Several states are working on laws to limit protestors at soldier funerals. The protestors aren’t ultra liberals mad at President Bush for leading us to war in Iraq. The protestors the law is directed at are religious conservatives led by crazy Rev. Fred Phelps of the Westboro Baptist Church of Topeka, Kan.
Phelps group shows up at funerals of soldiers who have died in Iraq or Afghanistan and protest that the troops have died as punishment from God aimed at the US which harbors homosexuals.
Starting 10 years ago Phelps and his nut brigade picketed funerals of people who died from AIDS.
Naturally, grieving families don’t care for the pickets.

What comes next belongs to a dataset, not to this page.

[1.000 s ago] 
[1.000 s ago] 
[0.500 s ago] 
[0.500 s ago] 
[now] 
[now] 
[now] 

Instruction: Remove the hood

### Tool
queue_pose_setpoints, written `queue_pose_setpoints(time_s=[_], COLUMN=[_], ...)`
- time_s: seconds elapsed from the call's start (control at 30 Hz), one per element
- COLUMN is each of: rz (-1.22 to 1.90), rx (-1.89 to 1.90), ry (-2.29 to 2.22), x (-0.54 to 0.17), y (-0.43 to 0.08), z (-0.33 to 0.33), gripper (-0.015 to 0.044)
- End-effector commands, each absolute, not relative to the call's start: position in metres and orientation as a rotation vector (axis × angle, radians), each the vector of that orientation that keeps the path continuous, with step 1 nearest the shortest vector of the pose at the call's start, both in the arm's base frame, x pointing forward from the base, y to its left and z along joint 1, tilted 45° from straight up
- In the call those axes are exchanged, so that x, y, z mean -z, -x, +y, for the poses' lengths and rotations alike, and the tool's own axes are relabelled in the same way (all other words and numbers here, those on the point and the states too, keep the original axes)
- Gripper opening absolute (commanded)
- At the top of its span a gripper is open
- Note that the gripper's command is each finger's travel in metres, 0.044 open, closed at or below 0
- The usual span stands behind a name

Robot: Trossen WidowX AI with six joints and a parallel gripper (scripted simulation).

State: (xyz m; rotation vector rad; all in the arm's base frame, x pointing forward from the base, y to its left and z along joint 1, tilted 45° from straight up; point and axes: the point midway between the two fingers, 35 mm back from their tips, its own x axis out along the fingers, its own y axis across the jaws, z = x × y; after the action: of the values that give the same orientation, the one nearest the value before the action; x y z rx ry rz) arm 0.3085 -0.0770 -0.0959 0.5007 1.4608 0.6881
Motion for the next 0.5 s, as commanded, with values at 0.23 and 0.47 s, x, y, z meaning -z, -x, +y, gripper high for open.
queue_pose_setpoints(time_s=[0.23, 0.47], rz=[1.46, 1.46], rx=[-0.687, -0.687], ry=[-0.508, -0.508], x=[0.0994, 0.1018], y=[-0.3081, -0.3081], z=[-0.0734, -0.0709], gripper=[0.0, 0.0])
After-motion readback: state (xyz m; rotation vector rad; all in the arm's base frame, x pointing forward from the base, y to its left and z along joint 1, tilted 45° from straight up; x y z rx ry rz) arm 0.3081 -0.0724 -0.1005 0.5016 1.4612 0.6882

Shirley Phelps-Roper, Phelps’s daughter and a lawyer for the church, said states cannot interfere with their message that the soldiers had been struck down by God because they were fighting for a country that harbors homosexuals and adulterers.
Lawmakers are ”trying to introduce something that will make them feel better about the holes we’re punching in the facade they live under,” Phelps-Roper said. ”If they pass a law that gets in our way, they will be violating the Constitution, and we will sue them.”
Among the states considering such measures: Illinois, Indiana, Iowa, Kansas, Kentucky, Missouri, Nebraska, Ohio, Oklahoma, South Dakota, Vermont, Virginia, West Virginia, and Wisconsin.
Some of the bills specify noisy, disruptive behavior, or signs with ”fighting words,” as in Wisconsin. Some bar protests within one or two hours before or after a funeral starts; others specify distances ranging from 10 car lengths to five blocks away; some include both.
You know you’ve gone off the deep end when even regular people try to outlaw you.